The nurse produces buds (which grow into new zooids) in its ventral stalk, but the buds grow and mature on its dorsal stalk. Each bud is an aggregate of a few dozen cells, and the way it gets to its final place is the first peculiarity of doliolid reproduction. Buds are immobile, but are actively carried by special mobile cells, called phorocytes, which literally means "carrier cells", shaped like amoebae. Each bud is transported by several phorocytes, which follow a clearly defined path across the nurse's body: up the ventral stalk, in a spiral along the left side of the "barrel", and finally onto and along the dorsal stalk.

The first buds grow in pairs on either side of the dorsal stalk. They develop into zooids not unlike the nurse, each attached to its dorsal stalk with its own dorsal stalk. These zooids differ from the individual independent adult; their intake siphons are so much wider than the rear that the individual zooid is spoon-shaped rather than barrel-shaped. The spoon-shaped zooids supply food for the whole colony via a common blood circulation along two blood-filled sinuses that extend from the nurse along the whole length of the dorsal stalk. As this first generation grows, the nurse's feeding role is gradually diminished, and at the point where the colony's nutrition is supplied by the stalk zooids the nurse loses most of its organs, becoming a purely generative and propulsive agent, dragging its huge grape-like stalk behind it.

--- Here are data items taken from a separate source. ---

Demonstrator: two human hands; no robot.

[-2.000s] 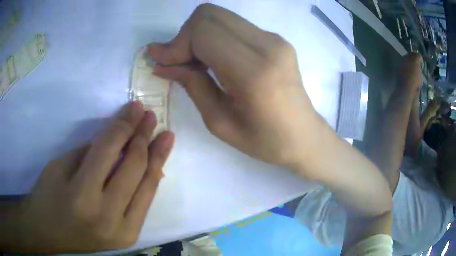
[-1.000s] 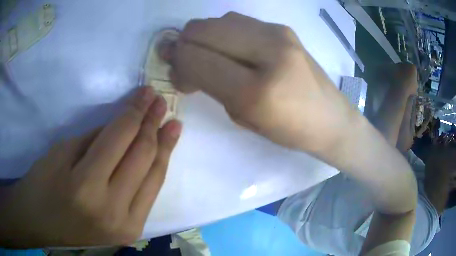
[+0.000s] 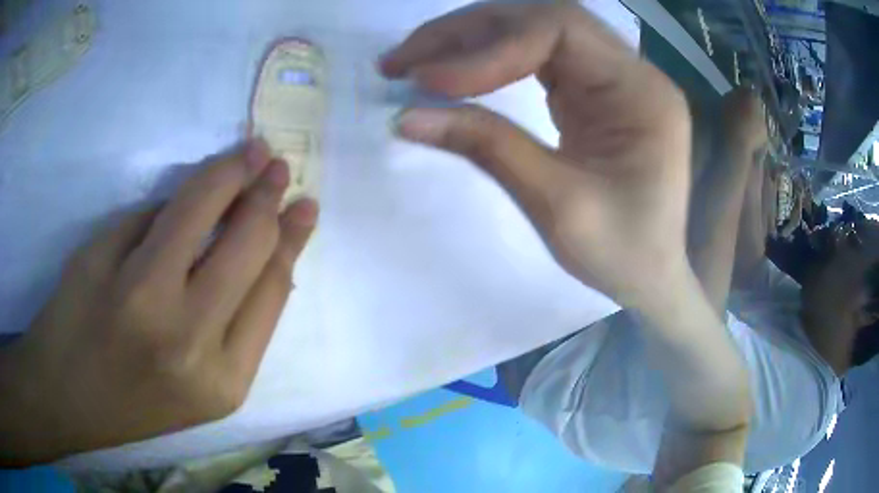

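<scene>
A cream plastic shell (image 3: 289,111), long with a rounded far end, lies on the white table left of centre. A thin reddish edge shows around its far end. A small pale bluish rectangle (image 3: 295,77) shows near that end. My left hand (image 3: 169,289) holds the shell's near part with its fingertips, which hide that part. My right hand (image 3: 588,154) is raised to the right of the shell, clear of it, with thumb and forefinger apart. A faint bluish smear shows between these fingertips; it is too blurred to name.
Another cream shell (image 3: 48,58) lies at the far left, blurred. The white table (image 3: 414,289) has a curved near edge, with blue floor (image 3: 434,453) beyond it. A green surface and pale rail (image 3: 689,43) run past the table. A person in a light shirt (image 3: 617,385) is at the right.
My right hand has moved off the shell to the right and its fingers have spread, baring the shell's far end. My left hand and the shell appear slightly further left and up.
</scene>
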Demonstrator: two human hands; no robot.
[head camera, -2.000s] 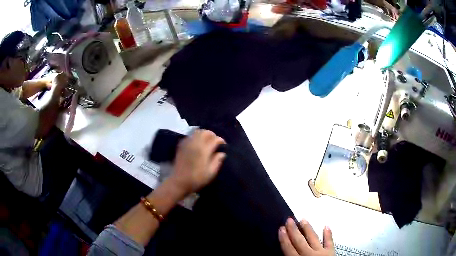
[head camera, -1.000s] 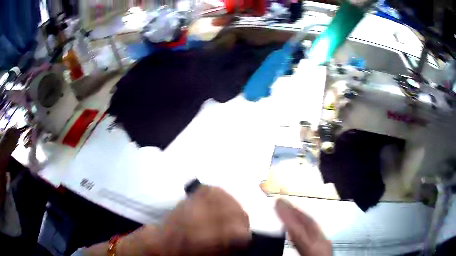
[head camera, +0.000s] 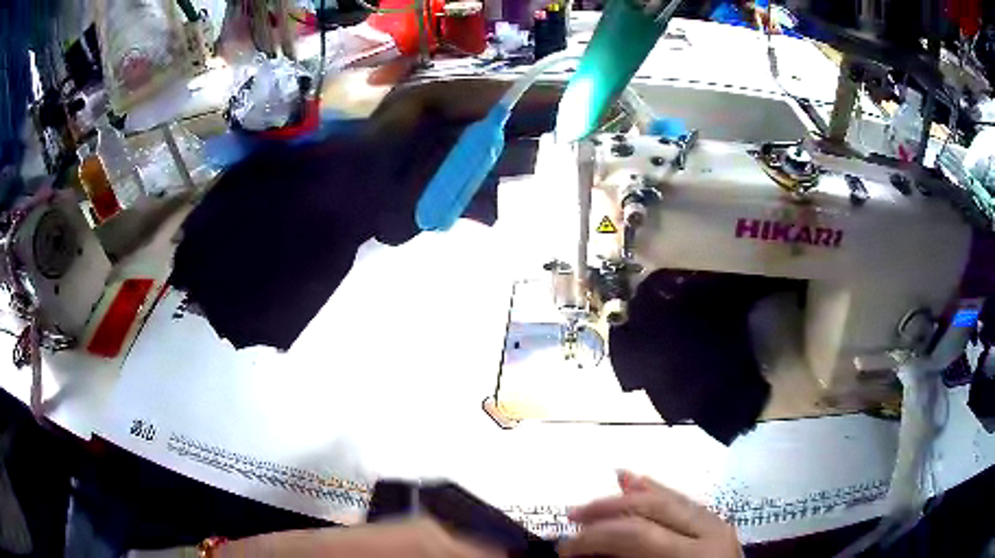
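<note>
A black cloth piece (head camera: 453, 510) is at the table's front edge, low in the picture. My left hand (head camera: 420, 538) is blurred and cut off by the bottom edge; it holds the left part of this cloth. My right hand (head camera: 655, 525) is at the cloth's right end, fingers pointing left; whether it grips the cloth is hidden. The cream-white sewing machine (head camera: 720, 207) stands beyond, its presser foot and needle (head camera: 576, 336) over the needle plate (head camera: 535, 349), with no cloth under the foot.
A black cloth stack (head camera: 284, 229) lies at back left. Small black cut pieces (head camera: 698, 349) lie under the machine arm. A blue paddle-shaped thing (head camera: 464, 174) hangs near the machine head. A red flat item (head camera: 120, 316) lies left. A printed ruler (head camera: 262, 471) runs along the front edge.
The view has swung right. The large black cloth that lay across the front of the table has left that spot. Both hands are now low at the front edge with black cloth.
</note>
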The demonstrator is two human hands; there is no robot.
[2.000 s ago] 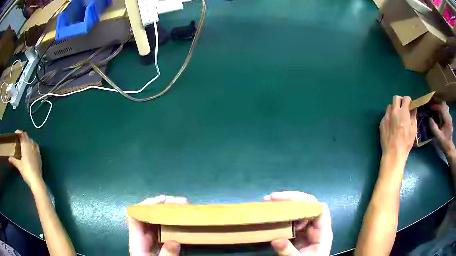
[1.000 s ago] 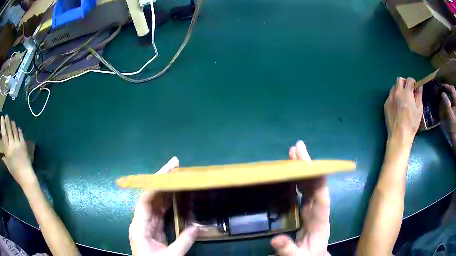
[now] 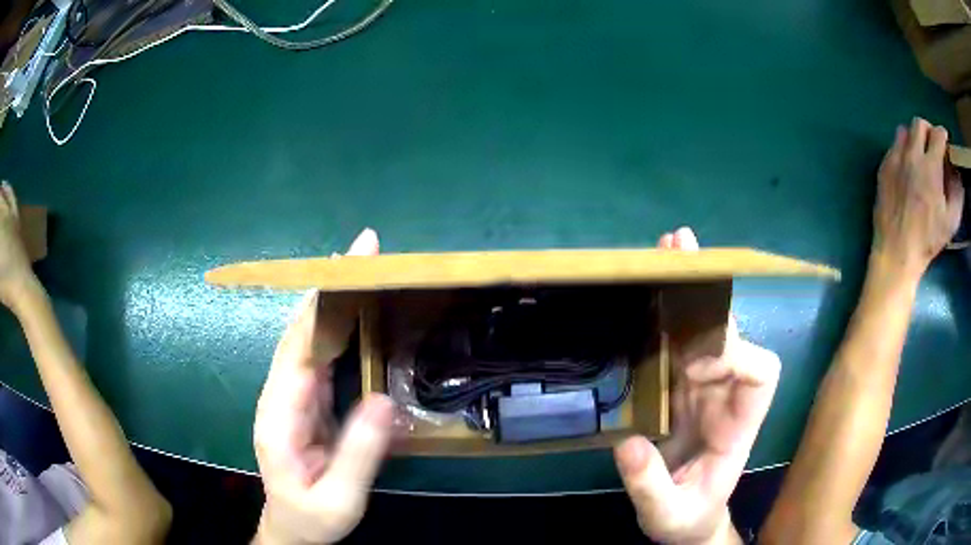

As the dorsal stalk grows and more zooids grow along its sides, the phorocytes begin to grow a second batch of buds in two more rows between the first two, on the dorsal side of the stalk. These grow into asexual zooids that are smaller, are barrel-shaped like the nurse, and are attached to the nurse's stalk with their ventral stalks. They do not have a dorsal stalk themselves. Because of their later function, members of this generation are called phorozooids, which means "carrier zooids".

Finally, when the two phorozooid rows on the nurse's stalk are filled up and the first phorozooids grow big enough, the phorocytes begin to plant subsequent buds on the stalks of phorozooids, which are still attached to the main colony at this point. Only this third batch of buds eventually grows into gonozooids - the sexual generation.

As phorozooids mature, their stalks detach from the nurse's stalk, and they swim away on their own, carrying budding gonozooids on their own stalks. The nurse and its battery of feeding zooids goes on until all carriers leave, and then the whole colony dies off. The carriers go on as long as it is required for the gonozooids on their stalks to grow and detach, and then they die off too.

Gonozooids detached from the phorozooid swim free, mate, and produce fertilized eggs - from which spring the next generation of asexual zooid "factories", and the cycle repeats. The total number of zooids produced by a single nurse colony can reach tens of thousands - explosive growth unusual in the animal kingdom.

==Natural enemies==
The gelatinous doliolid Dolioletta gegenbauri is preyed upon by the copepod Sapphirina nigromaculata that chews through and enters its body cavity and then ingests its internal tissues.